9 Replies Latest reply on May 16, 2011 8:55 AM by himanshu.gautam

    async_work_group_copy

    Meteorhead

      Hi!

      My quick question is: I was told earlier that prefetch is currently not supported. Is it the same with async_work_group_copy? If yes, is it a HW limitation that asynchronous commands cannot be used or is it simply an implementation issue, that it is not yet supported.

      Cheers,

      Máté

        • async_work_group_copy
          nou

           you can use asyn_copy at worst it will be not asynchronous.

            • async_work_group_copy
              Meteorhead

              Although it is not entirely relevant to this topic (although it might even be)...

              It has been rumored, that global sync might become available with 69xx cards. What is the "Global synchronisation registers" block mean on the architecture block diagram? It was already present on the Cypress diagrams.

                • async_work_group_copy
                  DTop

                  What is async_work_group_copy is, in your context?

                    • async_work_group_copy
                      Meteorhead

                      async_work_group_copy is described in the spec pdf. I know global syncing has nothing to do with work_group_copy, but as a matter of fact I wouldn't be surpised if infact on the hardware events used to query async commands would be stored in a location visible to all SIMD engines.

                      I have no clue what those Global sync registers are used for, that's why I asked. And as I have said before, I know it has little to do with the topic name, but it might turn out that async commands and global sync would use same HW element.  That's what I tried to refer to.
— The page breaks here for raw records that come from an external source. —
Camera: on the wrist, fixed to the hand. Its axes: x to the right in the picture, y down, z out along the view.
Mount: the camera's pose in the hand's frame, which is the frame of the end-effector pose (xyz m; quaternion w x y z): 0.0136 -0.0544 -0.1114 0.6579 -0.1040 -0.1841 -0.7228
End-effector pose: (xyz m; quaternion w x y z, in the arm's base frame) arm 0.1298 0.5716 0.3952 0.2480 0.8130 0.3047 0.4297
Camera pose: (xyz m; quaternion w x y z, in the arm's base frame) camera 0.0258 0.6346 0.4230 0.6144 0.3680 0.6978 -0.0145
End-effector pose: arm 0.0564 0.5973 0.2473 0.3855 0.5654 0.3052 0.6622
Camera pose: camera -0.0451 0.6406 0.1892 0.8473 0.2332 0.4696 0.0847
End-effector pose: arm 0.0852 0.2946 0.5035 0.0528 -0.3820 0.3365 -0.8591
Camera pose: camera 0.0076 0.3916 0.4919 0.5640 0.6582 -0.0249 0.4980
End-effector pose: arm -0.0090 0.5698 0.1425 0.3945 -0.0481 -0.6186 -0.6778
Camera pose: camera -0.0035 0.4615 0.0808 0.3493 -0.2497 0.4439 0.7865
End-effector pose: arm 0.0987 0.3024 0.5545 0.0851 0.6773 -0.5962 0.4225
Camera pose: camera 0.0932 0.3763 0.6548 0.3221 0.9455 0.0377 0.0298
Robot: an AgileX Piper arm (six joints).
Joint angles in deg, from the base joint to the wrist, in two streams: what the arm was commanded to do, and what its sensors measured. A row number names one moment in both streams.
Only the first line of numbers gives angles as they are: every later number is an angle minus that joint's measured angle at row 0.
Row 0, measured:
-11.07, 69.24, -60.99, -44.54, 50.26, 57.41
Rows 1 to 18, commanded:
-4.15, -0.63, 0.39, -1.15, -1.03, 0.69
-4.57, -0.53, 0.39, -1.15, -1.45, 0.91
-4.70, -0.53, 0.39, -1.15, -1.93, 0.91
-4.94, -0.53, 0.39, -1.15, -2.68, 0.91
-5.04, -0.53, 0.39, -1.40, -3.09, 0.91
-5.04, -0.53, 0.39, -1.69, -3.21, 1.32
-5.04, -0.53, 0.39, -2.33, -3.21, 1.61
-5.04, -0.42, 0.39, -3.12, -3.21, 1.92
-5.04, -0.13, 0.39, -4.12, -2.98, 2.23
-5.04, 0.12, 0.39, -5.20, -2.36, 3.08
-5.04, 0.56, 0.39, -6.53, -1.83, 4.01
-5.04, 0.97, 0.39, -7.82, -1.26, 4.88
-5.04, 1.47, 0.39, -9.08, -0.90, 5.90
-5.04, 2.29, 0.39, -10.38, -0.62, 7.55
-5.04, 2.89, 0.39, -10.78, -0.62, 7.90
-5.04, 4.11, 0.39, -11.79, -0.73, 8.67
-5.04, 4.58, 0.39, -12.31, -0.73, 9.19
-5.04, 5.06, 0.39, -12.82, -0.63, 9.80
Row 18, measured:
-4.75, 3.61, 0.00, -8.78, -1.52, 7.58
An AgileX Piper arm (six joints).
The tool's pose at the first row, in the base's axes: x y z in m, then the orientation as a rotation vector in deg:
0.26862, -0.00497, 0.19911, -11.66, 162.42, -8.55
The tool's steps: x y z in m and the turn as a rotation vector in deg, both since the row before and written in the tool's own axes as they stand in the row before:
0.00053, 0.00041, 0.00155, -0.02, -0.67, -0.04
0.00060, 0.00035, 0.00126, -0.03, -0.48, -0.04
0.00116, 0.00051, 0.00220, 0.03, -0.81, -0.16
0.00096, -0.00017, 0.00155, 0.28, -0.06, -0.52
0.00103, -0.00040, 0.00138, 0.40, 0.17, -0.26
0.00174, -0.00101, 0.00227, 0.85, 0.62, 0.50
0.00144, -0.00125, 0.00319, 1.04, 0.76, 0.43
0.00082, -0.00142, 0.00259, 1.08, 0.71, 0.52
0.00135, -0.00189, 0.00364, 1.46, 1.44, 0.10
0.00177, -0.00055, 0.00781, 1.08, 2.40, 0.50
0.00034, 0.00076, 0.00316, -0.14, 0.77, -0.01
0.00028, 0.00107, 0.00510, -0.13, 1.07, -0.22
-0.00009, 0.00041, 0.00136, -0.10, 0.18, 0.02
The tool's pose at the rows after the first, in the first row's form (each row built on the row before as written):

                        • async_work_group_copy
                          Meteorhead

                          Let me ask one thing about this issue for clarification:

                          Is out-of-order command queue only a host thread issue? (In my mind it requires device occupation query every time a kernel "wave" finishes and host thread decides which thread to issue from the command queue based upon event dependency and resource usage)

                          Are 5xxx and 6xxx cards capable of async operations at all? (async-work-group-copy and prefetch in particular) Both would be very useful for algorithms that can intelligently cache ahead. I was told prefetch compiles into nop() on GPUs (I do not know about CPUs), but is this lack of support or HW capability?

                            • async_work_group_copy
                              himanshu.gautam

                               

                               

                              Are 5xxx and 6xxx cards capable of async operations at all? (async-work-group-copy and prefetch in particular) Both would be very useful for algorithms that can intelligently cache ahead. I was told prefetch compiles into nop() on GPUs (I do not know about CPUs), but is this lack of support or HW capability?

                              async_work_group_copy should work for Evergreen and NI cards. Do you face any issue while using them?

                              AFAIK out of order command queue execution is still not supported.

                                • async_work_group_copy
                                  Meteorhead

                                  A member of our group experimented with async_work-group_copy on NV cards, and he stated it brought zero speedup. The problem I was coding could have made use prefetch, since data required for next iteration step was known ahead, therefore while one iteration calculates, data for the second could be loaded.

                                  I would try async_work-group_copy for caching too (using shared memory as a cache of VRAM), but that would need serious alteration of the code, and I would hate to do it in vain. If noone has such experiences and could tell me in advance whether it works async or not, all that remains is for me to find the time to test it.

                                  But if AWGC should work really in an async matter, that would be good news indeed, although prefetch would be the best solution, as it does not require explicit memory allocation, just a simple function call, and future memory load will be faster.